Taiwan’s Foxconn, TSMC, NSTC, and NVIDIA to Build a World-Class AI Supercomputer
Taiwan isn’t just building AI GPU supercomputers for the world—it’s building one with the world. At COMPUTEX 2025, NVIDIA CEO Jensen Huang announced a major initiative: Foxconn, the Taiwanese government (via NSTC), TSMC, and NVIDIA will collaborate to build Taiwan’s first large-scale AI supercomputer, designed to power the nation’s AI infrastructure and ecosystem.
This initiative aims to support a broad spectrum of stakeholders—including AI researchers, scientists, students, startups, and major corporations like TSMC and Foxconn, both of which are deeply involved in advanced AI and scientific computing. Foxconn, for example, has extensive operations in robotics, which would greatly benefit from such cutting-edge infrastructure.
Establishing a world-class AI supercomputing hub in Taiwan is not just strategic—it’s essential.

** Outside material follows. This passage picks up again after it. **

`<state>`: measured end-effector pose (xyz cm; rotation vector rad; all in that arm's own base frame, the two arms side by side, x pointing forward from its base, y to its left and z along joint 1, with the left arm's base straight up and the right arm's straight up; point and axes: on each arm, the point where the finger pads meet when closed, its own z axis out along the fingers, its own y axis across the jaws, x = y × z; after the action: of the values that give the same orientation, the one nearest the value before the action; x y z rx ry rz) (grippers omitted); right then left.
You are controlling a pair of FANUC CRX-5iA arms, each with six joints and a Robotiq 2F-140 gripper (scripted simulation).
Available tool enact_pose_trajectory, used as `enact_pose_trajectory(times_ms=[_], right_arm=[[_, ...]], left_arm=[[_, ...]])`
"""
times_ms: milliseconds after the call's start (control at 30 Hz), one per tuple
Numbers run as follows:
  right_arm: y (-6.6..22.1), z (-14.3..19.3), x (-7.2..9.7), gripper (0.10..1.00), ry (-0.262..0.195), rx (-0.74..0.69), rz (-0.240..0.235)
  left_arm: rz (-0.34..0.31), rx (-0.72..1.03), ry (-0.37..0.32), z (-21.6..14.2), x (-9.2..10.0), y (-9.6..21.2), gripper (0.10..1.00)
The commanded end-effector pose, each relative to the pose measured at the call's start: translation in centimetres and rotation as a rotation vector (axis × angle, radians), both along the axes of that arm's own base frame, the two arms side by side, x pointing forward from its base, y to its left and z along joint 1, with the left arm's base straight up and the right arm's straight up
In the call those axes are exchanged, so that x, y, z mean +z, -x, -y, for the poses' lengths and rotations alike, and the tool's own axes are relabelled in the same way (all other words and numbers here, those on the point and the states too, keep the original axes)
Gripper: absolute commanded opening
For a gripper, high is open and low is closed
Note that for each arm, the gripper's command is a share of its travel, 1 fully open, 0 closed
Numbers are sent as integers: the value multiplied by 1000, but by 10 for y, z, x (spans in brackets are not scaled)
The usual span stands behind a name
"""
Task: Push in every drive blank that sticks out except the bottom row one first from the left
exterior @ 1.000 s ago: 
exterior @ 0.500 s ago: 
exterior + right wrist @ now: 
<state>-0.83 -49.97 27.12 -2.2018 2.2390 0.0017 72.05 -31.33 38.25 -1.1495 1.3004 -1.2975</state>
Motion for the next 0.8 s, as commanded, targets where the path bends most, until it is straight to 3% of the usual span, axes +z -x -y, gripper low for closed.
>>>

It enables NVIDIA to co-develop massive AI supercomputer chips and advanced NVLink connectivity technologies directly within a local ecosystem designed for innovation at scale.
Several Taiwanese tech giants—Pegatron, QCT, Foxconn, GIGABYTE, and ASUS—are showcasing advanced GPU systems designed specifically to harness the full potential of NVIDIA’s Blackwell chips, effectively combining them into a single massive compute unit using NVLink technology. What’s often understated is the enormous complexity of the system architecture and the depth of the software ecosystem required to interconnect these components. This achievement is the result of collaboration among more than 150 Taiwanese companies across sectors including technology, software, and manufacturing, working together over just three years to build a fully integrated platform. It represents not just a technical breakthrough, but a massive industrial investment. And now, thanks to this ecosystem, anyone aiming to build an AI data center can do so—by deploying NVIDIA GB200s, GB300s, or other accelerated computing systems—powered by the same scalable infrastructure pioneered in Taiwan.
NVIDIA NVLink Fusion: Building the Future of Semi-Custom AI Infrastructure
With NVIDIA NVLink Fusion, organizations can now build semi-custom AI infrastructures tailored to their specific workloads—some optimized with more CPUs, others with NVIDIA GPUs or even custom ASICs (Application-Specific Integrated Circuits).
The breakthrough lies in NVLink, NVIDIA’s high-bandwidth, low-latency interconnect, which allows these hybrid systems to scale up and function as powerful unified computers. NVLink is now available as a flexible architectural ingredient that anyone can integrate into their own designs.
Here’s how NVLink Fusion works: It enables the construction of an end-to-end NVIDIA AI supercomputing platform—including NVIDIA GPUs, CPUs, NVLink chiplets and switches, TPUs, and networking solutions such as Spectrum-XEthernet or InfiniBand NICs. Even if you use a third-party CPU or ASIC, NVIDIA provides chip-to-chip NVLink interfaces to connect seamlessly with Blackwell GPUs—or future architectures like Reuben.